Using the data below, copy out all lines with the word "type".

++++ Record set ++++

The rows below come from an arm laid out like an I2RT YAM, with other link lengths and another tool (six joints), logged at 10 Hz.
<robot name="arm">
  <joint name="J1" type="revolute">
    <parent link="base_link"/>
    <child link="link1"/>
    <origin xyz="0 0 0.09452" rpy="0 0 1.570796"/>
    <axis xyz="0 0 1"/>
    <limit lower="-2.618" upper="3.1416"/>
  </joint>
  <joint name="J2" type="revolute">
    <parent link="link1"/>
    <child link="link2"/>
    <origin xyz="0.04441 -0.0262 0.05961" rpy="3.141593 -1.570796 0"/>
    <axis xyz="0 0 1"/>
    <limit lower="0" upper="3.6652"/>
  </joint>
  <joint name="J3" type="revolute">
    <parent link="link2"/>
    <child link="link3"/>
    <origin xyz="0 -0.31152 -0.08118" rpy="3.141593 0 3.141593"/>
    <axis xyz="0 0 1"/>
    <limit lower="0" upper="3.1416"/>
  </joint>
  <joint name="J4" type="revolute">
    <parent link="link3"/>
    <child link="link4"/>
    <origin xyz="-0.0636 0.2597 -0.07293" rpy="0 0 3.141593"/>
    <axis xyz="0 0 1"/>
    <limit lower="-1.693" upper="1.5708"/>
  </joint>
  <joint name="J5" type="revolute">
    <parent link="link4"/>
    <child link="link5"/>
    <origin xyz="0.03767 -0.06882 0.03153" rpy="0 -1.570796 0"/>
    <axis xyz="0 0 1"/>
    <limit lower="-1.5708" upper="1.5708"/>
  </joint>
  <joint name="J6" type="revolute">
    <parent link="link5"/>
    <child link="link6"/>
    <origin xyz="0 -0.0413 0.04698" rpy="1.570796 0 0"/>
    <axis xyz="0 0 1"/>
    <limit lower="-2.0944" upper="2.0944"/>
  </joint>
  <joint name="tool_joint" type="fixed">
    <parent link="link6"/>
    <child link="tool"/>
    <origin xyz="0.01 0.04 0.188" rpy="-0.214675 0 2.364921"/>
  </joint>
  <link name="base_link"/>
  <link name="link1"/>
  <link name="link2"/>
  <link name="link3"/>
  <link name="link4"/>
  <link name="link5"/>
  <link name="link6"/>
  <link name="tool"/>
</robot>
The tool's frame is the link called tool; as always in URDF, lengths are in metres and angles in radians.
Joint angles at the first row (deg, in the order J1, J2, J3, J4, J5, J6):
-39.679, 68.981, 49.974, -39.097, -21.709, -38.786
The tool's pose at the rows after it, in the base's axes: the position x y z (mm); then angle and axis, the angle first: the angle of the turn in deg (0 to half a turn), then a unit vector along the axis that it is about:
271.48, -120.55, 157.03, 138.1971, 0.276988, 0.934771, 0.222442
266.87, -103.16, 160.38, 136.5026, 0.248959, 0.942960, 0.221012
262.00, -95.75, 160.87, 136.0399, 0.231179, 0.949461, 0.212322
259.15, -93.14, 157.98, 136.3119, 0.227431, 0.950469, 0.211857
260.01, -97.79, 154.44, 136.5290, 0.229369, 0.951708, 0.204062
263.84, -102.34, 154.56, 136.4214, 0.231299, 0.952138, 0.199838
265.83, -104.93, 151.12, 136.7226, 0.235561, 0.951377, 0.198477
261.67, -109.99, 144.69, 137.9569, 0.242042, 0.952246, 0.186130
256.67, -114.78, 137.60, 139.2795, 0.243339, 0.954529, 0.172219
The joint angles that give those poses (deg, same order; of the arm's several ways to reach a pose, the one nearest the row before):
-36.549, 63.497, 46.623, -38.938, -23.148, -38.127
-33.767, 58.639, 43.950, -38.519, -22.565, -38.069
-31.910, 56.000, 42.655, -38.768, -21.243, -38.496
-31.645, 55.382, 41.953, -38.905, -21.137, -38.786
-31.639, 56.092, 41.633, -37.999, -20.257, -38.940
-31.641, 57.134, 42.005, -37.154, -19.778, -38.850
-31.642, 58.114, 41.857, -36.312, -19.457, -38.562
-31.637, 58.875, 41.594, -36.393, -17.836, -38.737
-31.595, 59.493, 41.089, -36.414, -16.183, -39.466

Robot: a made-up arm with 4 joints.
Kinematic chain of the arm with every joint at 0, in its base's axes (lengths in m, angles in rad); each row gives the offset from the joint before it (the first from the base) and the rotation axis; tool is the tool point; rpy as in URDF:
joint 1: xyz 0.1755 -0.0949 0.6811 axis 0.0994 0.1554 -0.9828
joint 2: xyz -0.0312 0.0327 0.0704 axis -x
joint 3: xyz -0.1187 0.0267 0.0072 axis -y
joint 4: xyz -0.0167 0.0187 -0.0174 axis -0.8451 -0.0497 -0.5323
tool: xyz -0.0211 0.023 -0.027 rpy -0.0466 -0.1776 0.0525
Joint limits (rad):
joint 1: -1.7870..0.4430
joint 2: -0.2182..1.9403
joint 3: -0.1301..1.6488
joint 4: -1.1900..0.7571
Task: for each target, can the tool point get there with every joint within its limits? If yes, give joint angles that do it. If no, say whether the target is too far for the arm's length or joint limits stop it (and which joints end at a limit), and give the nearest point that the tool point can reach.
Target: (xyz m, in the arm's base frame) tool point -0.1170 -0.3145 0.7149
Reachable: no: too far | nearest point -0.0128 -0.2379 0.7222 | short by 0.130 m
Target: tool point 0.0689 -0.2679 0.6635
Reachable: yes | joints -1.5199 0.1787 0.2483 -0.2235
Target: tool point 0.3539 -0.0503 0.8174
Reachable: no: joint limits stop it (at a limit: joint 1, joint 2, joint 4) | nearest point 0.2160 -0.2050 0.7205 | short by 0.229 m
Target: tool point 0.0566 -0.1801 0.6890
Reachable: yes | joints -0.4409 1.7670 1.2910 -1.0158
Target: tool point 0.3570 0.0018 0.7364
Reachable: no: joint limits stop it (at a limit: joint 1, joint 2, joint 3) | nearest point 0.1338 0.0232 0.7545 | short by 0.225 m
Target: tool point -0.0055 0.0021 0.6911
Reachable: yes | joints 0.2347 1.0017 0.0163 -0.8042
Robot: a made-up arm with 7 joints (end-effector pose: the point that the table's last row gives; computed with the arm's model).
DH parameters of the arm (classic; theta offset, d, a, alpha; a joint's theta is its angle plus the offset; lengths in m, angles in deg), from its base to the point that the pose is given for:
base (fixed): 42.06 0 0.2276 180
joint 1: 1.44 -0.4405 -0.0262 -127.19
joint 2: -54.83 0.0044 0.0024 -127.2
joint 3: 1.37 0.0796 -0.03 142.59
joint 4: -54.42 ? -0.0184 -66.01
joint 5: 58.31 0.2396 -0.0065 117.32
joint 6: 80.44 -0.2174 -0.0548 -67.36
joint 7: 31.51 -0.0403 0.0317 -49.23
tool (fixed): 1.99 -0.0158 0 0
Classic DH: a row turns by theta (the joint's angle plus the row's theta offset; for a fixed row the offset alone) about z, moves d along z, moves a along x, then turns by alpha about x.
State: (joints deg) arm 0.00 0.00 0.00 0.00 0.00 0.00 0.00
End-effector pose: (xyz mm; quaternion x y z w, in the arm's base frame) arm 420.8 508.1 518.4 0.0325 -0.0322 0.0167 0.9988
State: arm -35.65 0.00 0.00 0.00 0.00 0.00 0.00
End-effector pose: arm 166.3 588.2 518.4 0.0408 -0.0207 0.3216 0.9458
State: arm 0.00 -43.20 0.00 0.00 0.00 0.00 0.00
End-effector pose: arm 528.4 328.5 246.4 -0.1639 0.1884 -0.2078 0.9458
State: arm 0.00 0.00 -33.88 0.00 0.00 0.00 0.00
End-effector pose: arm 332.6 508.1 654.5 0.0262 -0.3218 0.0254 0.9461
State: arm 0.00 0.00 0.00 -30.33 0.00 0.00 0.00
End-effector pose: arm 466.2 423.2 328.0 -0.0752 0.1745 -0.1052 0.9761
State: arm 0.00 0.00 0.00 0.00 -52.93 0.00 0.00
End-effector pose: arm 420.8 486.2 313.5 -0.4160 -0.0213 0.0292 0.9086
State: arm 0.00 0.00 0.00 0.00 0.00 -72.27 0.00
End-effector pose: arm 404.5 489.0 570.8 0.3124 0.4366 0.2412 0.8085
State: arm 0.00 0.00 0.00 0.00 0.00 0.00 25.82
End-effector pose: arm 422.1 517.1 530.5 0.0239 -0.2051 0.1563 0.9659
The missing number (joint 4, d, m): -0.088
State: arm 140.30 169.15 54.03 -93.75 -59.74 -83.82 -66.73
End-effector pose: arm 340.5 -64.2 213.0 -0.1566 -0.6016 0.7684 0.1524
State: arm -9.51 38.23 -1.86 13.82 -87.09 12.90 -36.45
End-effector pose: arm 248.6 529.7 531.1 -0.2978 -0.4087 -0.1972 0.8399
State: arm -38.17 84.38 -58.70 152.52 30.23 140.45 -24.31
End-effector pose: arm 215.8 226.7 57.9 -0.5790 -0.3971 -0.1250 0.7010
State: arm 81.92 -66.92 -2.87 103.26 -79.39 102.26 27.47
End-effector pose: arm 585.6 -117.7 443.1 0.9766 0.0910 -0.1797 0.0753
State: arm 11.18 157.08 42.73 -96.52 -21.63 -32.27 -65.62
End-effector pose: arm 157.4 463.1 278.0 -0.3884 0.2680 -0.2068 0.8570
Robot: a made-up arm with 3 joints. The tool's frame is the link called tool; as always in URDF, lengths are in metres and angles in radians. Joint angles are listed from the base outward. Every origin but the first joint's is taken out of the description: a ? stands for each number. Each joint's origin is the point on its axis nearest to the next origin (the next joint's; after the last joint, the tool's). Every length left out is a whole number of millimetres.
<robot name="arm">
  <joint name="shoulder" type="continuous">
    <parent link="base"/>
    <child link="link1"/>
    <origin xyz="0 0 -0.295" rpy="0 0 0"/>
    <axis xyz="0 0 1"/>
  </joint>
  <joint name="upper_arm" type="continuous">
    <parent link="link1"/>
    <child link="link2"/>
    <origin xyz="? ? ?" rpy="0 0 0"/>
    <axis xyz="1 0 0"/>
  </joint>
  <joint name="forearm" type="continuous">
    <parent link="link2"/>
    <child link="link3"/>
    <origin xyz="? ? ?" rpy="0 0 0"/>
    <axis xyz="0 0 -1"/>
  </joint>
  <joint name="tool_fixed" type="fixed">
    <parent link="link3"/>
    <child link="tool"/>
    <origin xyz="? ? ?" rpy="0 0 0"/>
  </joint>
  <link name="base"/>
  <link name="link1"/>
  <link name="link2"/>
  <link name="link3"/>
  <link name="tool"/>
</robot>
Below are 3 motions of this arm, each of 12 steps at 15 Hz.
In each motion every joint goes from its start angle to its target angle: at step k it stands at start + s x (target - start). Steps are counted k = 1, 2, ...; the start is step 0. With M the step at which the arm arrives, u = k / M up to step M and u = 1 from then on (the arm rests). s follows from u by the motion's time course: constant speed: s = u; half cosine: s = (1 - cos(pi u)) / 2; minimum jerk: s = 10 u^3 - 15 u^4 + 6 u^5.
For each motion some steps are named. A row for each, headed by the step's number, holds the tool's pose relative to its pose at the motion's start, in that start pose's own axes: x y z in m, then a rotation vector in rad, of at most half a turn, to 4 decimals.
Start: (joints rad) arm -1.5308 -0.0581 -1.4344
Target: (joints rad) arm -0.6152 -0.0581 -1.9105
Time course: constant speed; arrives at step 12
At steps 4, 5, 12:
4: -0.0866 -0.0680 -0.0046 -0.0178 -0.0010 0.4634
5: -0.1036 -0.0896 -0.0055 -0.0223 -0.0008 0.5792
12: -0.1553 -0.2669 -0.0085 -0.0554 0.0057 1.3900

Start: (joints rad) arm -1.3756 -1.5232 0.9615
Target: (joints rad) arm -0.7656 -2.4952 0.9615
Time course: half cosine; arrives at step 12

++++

## [Solution for this problem]
  <joint name="J1" type="revolute">
  <joint name="J2" type="revolute">
  <joint name="J3" type="revolute">
  <joint name="J4" type="revolute">
  <joint name="J5" type="revolute">
  <joint name="J6" type="revolute">
  <joint name="tool_joint" type="fixed">
  <joint name="shoulder" type="continuous">
  <joint name="upper_arm" type="continuous">
  <joint name="forearm" type="continuous">
  <joint name="tool_fixed" type="fixed">

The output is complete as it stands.